There are two classes of sweet potatoes. One has soft, sugary, yellow-orange flesh (examples are ‘Centennial’, ‘Jewel’, ‘Kona-B’, ‘Vineless Puerto Rico’); the other has firm, dry, whitish flesh (examples are ‘Onokeo’, ‘Waimanalo Red’, ‘Yellow Jersey’). The sweet yellow-orange type is incorrectly sold under the name “yam” in grocery stores. Most varieties of both classes are ready to harvest 110 to 120 days after planting. Plant in late spring, when soil temperature has warmed to 70°F/ 21°C. (You can plant year-round in frost-free climates, but spring-planted crops mature faster.) Work in a low-nitrogen fertilizer before planting; too much nitrogen produces leafy growth at expense of roots. Set slips so only stem tips and leaves are exposed; space 1 ft. apart, in rows 3 ft. apart. To ensure good drainage, mark off rows and ditch between them to form planting ridges. Row covers provide added heat and keep out many pests.

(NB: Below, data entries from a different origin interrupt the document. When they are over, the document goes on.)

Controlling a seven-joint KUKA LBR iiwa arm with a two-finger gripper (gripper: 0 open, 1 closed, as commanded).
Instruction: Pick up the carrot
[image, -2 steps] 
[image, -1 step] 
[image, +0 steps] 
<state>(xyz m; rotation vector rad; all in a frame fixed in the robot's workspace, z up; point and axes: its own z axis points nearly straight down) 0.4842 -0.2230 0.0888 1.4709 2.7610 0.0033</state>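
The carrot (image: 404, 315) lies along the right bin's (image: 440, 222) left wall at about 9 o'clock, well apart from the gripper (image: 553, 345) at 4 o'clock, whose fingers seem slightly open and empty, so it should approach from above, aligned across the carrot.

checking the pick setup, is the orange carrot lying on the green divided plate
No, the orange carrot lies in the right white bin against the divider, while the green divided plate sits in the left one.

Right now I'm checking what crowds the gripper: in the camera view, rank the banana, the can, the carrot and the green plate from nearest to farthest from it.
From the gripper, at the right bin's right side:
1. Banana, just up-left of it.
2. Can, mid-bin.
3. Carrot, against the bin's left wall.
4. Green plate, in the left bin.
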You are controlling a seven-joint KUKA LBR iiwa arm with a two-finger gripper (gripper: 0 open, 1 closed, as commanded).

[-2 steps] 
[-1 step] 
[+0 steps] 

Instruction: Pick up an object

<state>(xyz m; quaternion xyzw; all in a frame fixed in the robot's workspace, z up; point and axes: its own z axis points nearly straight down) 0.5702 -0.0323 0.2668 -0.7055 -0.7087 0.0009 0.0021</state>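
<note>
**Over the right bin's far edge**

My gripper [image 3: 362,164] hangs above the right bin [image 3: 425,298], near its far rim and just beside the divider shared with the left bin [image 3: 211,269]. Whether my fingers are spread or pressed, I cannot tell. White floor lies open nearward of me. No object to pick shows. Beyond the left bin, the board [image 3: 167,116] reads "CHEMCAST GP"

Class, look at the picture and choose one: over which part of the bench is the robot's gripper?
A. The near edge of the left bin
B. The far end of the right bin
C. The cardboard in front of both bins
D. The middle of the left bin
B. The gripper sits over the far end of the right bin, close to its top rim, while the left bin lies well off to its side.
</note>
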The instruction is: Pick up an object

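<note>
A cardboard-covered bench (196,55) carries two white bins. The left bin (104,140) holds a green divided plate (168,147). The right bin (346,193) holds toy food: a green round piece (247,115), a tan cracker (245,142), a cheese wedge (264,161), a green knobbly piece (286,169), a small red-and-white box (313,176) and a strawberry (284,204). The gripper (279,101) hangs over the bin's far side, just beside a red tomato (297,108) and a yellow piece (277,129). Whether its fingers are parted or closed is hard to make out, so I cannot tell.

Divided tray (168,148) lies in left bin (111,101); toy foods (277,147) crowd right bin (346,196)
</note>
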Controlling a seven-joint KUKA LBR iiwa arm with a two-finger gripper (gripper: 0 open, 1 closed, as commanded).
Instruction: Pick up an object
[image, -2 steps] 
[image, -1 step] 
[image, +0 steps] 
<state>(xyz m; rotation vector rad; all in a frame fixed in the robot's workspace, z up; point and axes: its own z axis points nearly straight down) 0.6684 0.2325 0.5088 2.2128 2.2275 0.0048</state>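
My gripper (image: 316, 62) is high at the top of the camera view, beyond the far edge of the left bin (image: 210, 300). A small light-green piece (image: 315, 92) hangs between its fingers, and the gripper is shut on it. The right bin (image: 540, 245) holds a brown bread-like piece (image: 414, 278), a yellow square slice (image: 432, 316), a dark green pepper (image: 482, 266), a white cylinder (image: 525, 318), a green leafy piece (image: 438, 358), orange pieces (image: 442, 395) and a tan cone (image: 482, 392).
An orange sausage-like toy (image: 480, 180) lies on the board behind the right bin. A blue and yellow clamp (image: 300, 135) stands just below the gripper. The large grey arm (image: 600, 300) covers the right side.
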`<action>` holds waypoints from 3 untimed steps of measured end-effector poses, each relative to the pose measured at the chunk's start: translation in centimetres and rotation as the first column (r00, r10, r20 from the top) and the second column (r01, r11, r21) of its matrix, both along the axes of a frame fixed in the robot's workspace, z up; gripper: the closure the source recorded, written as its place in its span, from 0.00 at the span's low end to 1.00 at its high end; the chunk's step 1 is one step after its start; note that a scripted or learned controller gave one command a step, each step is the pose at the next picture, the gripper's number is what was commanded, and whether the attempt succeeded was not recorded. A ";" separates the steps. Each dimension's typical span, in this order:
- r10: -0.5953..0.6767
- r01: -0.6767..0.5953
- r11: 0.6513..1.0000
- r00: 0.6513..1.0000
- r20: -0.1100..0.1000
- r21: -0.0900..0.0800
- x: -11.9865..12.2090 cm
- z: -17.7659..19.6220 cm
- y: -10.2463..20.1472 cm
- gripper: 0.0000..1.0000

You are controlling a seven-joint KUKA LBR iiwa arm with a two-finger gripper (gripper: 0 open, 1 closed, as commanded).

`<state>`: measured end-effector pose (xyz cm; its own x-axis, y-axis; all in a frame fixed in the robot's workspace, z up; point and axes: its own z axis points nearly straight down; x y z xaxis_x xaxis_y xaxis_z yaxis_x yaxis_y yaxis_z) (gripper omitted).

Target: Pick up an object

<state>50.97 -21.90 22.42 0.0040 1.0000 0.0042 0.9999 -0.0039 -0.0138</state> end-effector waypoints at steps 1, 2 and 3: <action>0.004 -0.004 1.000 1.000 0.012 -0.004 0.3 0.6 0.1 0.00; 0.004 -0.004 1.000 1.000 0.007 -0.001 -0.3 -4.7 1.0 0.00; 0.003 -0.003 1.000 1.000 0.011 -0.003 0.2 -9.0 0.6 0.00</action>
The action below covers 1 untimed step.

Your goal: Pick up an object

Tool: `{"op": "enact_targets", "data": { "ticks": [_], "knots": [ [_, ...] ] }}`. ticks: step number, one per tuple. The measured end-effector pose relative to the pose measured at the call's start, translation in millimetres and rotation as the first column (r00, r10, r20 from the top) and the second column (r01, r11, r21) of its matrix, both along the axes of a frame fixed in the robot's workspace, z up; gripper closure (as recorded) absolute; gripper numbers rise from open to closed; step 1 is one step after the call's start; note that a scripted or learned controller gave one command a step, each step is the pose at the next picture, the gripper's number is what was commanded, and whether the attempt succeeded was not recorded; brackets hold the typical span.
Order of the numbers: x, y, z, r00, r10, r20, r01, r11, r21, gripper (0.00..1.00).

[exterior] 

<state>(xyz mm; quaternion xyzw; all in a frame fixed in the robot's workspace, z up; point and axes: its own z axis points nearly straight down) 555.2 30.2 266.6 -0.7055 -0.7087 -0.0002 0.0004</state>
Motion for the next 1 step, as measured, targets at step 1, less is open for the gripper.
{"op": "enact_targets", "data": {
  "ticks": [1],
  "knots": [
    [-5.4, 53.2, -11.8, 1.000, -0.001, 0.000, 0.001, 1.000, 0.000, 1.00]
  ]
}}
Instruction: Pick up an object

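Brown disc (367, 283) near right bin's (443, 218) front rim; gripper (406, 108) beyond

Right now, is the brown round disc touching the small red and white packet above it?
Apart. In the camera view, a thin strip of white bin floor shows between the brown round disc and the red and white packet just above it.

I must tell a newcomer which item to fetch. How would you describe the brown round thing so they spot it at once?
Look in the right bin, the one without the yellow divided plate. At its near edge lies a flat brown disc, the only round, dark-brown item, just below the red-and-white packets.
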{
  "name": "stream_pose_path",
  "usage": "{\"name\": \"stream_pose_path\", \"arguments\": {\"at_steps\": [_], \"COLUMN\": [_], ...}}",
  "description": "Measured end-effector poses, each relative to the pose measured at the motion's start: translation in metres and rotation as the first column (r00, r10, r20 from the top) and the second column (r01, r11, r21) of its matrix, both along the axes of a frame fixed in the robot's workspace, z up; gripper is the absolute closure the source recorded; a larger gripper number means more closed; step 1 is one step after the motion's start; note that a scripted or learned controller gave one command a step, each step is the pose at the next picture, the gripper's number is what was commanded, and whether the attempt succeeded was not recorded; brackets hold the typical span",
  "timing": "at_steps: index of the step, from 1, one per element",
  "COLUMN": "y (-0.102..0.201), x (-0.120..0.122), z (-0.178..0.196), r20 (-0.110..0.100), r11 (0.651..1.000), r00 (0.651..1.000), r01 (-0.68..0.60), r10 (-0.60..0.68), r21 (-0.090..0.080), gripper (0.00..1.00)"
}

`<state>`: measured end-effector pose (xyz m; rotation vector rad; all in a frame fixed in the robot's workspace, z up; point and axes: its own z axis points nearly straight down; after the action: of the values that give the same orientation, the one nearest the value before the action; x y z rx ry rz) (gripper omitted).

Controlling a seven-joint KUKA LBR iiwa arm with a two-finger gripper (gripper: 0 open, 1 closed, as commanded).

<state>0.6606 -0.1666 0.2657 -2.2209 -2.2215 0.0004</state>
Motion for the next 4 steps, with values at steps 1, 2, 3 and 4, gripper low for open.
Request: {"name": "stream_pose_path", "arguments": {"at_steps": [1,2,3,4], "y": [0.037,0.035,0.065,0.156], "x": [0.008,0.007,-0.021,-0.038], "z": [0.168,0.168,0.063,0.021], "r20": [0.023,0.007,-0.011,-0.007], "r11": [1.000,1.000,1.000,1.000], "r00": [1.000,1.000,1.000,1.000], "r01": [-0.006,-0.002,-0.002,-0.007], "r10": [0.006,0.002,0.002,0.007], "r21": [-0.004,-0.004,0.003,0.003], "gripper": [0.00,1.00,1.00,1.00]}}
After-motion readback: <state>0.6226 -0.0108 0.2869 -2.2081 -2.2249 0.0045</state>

Harvest before first frost; if tops are killed by sudden frost, harvest immediately. Dig carefully to avoid cutting or bruising roots. Flavor improves in storage (starch is converted to sugar). Let roots dry in the sun until soil can be brushed off; then cure by storing 10 to 14 days in warm (about 85°F/ 29°C),humid place. Store in a cool,dry environment (not below 55°F/13°C).